WHAT IS REQUIRED: What you return must match the records exactly.

Start of SUPPLIED DATA

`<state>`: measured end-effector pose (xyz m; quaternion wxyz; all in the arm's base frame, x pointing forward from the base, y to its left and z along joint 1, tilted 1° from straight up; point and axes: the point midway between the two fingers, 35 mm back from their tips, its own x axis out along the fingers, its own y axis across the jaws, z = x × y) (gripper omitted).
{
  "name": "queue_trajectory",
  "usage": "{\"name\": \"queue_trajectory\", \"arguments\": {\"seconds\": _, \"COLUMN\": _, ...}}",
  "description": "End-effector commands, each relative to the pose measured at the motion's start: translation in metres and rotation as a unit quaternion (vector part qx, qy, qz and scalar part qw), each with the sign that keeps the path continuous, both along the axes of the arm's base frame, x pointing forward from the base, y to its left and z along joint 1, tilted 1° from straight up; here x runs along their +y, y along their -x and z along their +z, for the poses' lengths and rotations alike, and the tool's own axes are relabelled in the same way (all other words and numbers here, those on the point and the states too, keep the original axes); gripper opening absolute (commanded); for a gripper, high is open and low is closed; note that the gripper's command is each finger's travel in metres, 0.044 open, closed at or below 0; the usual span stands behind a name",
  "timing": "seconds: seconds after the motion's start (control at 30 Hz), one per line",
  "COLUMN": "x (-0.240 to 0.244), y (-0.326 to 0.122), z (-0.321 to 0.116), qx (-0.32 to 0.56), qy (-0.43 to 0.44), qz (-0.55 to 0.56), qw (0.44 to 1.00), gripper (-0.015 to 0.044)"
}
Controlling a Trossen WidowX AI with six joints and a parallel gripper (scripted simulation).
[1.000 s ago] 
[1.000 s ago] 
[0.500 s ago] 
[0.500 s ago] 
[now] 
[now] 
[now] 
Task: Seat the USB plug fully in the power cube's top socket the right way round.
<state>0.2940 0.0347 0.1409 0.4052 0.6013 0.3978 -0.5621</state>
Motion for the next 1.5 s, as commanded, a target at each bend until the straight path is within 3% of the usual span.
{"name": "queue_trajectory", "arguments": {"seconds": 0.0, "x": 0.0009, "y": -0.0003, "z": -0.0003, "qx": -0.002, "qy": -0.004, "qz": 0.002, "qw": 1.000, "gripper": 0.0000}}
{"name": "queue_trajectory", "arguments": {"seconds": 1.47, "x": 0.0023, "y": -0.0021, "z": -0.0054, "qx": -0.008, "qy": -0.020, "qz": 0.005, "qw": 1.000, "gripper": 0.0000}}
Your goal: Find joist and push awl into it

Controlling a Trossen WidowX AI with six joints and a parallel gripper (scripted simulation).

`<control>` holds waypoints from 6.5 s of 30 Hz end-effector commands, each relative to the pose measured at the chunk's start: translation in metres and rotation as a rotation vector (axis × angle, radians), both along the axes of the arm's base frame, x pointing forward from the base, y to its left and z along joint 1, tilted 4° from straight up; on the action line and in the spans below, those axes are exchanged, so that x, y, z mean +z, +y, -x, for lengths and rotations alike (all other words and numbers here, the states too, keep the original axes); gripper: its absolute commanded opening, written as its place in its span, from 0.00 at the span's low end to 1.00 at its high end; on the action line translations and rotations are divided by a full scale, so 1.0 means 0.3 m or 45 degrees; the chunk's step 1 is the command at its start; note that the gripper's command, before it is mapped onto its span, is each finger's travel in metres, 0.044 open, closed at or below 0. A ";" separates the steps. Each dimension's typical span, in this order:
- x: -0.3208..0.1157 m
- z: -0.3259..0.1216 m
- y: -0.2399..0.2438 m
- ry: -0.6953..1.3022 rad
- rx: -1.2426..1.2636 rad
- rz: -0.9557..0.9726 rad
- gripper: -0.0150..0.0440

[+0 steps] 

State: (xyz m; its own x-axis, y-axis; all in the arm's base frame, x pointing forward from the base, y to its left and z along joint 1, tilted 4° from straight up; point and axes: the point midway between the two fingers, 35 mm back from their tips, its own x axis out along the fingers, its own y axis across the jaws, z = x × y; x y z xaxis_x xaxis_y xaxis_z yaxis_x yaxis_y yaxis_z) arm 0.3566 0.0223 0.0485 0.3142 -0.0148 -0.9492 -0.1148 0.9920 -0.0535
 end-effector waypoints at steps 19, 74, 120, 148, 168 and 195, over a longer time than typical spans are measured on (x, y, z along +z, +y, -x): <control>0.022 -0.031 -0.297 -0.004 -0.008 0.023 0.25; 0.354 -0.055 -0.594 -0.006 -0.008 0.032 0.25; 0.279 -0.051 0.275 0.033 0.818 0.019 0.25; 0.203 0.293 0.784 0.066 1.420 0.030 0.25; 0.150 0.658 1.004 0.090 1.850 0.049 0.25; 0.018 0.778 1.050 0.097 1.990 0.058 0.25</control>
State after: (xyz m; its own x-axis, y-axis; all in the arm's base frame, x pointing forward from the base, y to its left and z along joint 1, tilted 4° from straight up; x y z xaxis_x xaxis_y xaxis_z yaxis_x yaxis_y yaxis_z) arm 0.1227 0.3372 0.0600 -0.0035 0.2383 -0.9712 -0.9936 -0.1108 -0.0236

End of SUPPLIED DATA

EXPECTED ANSWER:
`<state>`: measured end-effector pose (xyz m; quaternion wxyz; all in the arm's base frame, x pointing forward from the base, y to its left and z along joint 1, tilted 1° from straight up; point and axes: the point midway between the two fingers, 35 mm back from their tips, its own x axis out along the fingers, its own y axis across the jaws, z = x × y) (gripper omitted).
{
  "name": "queue_trajectory",
  "usage": "{\"name\": \"queue_trajectory\", \"arguments\": {\"seconds\": _, \"COLUMN\": _, ...}}",
  "description": "End-effector commands, each relative to the pose measured at the motion's start: translation in metres and rotation as a unit quaternion (vector part qx, qy, qz and scalar part qw), each with the sign that keeps the path continuous, both along the axes of the arm's base frame, x pointing forward from the base, y to its left and z along joint 1, tilted 1° from straight up; here x runs along their +y, y along their -x and z along their +z, for the poses' lengths and rotations alike, and the tool's own axes are relabelled in the same way (all other words and numbers here, those on the point and the states too, keep the original axes); gripper opening absolute (commanded); for a gripper, high is open and low is closed; note that the gripper's command is each finger's travel in metres, 0.044 open, closed at or below 0; the usual span stands behind a name",
  "timing": "seconds: seconds after the motion's start (control at 30 Hz), one per line",
  "COLUMN": "x (-0.240 to 0.244), y (-0.326 to 0.122), z (-0.321 to 0.116), qx (-0.32 to 0.56), qy (-0.43 to 0.44), qz (-0.55 to 0.56), qw (0.44 to 1.00), gripper (-0.015 to 0.044)"
}
Controlling a Trossen WidowX AI with six joints and a parallel gripper (scripted simulation).
[1.000 s ago] 
[1.000 s ago] 
[0.500 s ago] 
[0.500 s ago] 
[now] 
[now] 
[now] 
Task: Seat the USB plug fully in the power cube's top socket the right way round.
<state>0.2940 0.0347 0.1409 0.4052 0.6013 0.3978 -0.5621</state>
Motion for the next 1.5 s, as commanded, a target at each bend until the straight path is within 3% of the usual span.
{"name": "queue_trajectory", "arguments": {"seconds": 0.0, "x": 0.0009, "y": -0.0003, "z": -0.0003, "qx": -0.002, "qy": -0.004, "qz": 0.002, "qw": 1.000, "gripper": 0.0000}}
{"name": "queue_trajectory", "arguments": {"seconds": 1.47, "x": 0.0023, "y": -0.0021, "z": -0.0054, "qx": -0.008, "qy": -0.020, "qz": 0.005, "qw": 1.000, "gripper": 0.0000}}
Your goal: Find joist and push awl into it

Controlling a Trossen WidowX AI with six joints and a parallel gripper (scripted simulation).

`<control>` holds waypoints from 6.5 s of 30 Hz end-effector commands, each relative to the pose measured at the chunk's start: translation in metres and rotation as a rotation vector (axis × angle, radians), both along the axes of the arm's base frame, x pointing forward from the base, y to its left and z along joint 1, tilted 4° from straight up; on the action line and in the spans below, those axes are exchanged, so that x, y, z mean +z, +y, -x, for lengths and rotations alike (all other words and numbers here, the states too, keep the original axes); gripper: its absolute commanded opening, written as its place in its span, from 0.00 at the span's low end to 1.00 at its high end; on the action line translations and rotations are divided by a full scale, so 1.0 means 0.3 m or 45 degrees; the chunk's step 1 is the command at its start; note that the gripper's command, before it is mapped onto its span, is each finger's travel in metres, 0.044 open, closed at or below 0. A ";" separates the steps. Each dimension's typical span, in this order:
- x: -0.3208..0.1157 m
- z: -0.3259..0.1216 m
- y: -0.2399..0.2438 m
- ry: -0.6953..1.3022 rad
- rx: -1.2426..1.2636 rad
- rz: -0.9557..0.9726 rad
- gripper: -0.0150..0.0440

[+0 steps] 

State: (xyz m; its own x-axis, y-axis; all in the arm's base frame, x pointing forward from the base, y to its left and z along joint 1, tilted 4° from straight up; point and axes: the point midway between the two fingers, 35 mm back from their tips, its own x axis out along the fingers, its own y axis across the jaws, z = x × y; x y z xaxis_x xaxis_y xaxis_z yaxis_x yaxis_y yaxis_z) arm 0.3566 0.0223 0.0485 0.3142 -0.0148 -0.9492 -0.1148 0.9920 -0.0535
 end-effector waypoints at steps 19, 74, 120, 148, 168 and 195, over a longer time than typical spans are measured on (x, y, z along +z, +y, -x): <control>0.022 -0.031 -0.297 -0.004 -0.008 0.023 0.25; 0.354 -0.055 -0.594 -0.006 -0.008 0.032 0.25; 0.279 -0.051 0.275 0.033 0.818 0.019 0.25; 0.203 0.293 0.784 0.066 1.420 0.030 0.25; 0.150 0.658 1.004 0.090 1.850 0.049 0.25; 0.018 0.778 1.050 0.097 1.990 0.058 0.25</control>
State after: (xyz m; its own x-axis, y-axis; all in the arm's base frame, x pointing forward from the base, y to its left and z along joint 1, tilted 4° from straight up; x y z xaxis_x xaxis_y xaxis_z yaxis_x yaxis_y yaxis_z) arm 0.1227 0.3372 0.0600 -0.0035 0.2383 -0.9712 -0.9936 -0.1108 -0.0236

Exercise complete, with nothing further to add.